Similarly, marketplaces like Amazon also use AI algorithms to personalise product recommendations based on customers’ browsing and purchase histories. This not only drives sales but it also improves the customer experience by providing relevant and useful suggestions.

Sentiment Analysis

Not every form filled by the customer has the same sentiment; hence, a company must understand how a customer feels when interacting with them. AI Sentiment Analysis helps companies analyse customer reviews, feedback, and complaints to understand the overall sentiment of their customers. This can help companies identify areas of improvement as and when needed, leading to better customer satisfaction and retention.
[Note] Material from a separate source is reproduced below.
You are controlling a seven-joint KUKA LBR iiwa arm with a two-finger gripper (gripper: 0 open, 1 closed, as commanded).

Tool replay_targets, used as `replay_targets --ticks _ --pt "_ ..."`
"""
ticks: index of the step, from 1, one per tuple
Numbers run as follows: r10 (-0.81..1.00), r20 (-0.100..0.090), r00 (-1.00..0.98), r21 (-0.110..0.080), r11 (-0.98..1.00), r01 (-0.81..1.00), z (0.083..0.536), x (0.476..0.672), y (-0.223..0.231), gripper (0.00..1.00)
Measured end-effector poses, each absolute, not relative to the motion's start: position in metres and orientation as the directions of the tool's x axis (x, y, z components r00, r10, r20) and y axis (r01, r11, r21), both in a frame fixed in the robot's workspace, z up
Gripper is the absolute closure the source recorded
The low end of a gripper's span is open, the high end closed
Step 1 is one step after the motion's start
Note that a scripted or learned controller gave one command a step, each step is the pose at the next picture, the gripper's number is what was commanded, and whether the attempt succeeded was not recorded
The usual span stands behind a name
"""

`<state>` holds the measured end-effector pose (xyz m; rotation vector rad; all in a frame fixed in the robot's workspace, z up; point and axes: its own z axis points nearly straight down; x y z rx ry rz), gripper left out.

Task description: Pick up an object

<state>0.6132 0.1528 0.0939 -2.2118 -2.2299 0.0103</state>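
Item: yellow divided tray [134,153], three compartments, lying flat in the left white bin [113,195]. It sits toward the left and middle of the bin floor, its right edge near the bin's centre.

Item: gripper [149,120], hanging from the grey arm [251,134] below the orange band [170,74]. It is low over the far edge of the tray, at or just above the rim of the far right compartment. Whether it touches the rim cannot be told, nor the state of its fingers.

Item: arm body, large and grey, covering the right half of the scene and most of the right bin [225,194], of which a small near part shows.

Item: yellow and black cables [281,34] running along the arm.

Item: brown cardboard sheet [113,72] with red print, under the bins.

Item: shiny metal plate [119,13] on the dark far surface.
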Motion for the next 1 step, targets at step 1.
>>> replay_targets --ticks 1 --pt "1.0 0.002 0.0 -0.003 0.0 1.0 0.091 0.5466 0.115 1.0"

For example, Motel Rocks uses Zendesk’s Advanced AI to enhance its customer service operations, including prioritising distressed customers through sentiment analysis. The system assigns emoticon-based mood indicators (e.g., very negative, negative, neutral, positive, very positive) to incoming customer queries. This allows the team to identify and prioritise issues requiring immediate attention quickly. For example, if multiple tickets indicate dissatisfaction with late deliveries, the team can promptly investigate and resolve the root cause.

This integration has led to a 9.44% increase in customer satisfaction (CSAT) and a 50% reduction in ticket volume, as many inquiries are deflected through AI-driven self-service options. The sentiment analysis also enables the team to turn negative interactions into positive outcomes, with around 70% of initially dissatisfied customers leaving positive reviews after their issues are resolved.

Bottom-Line?

AI is now an integral part of customer service, powering chatbots, predictive analytics, AI voice agents for a more personalized experience and sentiment analysis to understand customers’ overall satisfaction.

The result is not just an increase in operational efficiency but also improved customer engagement, loyalty and satisfaction. As we move forward, the role of AI in customer service will only continue to grow – leading towards a future where humans and AI work together to provide superior experiences for customers. With advancements in AI technology, the possibilities are endless for providing exceptional customer support while continuously evolving to meet changing needs and demands. Companies that embrace and integrate AI into their customer service strategies will have competitive advantages over those that do not – resulting in long-term success and growth.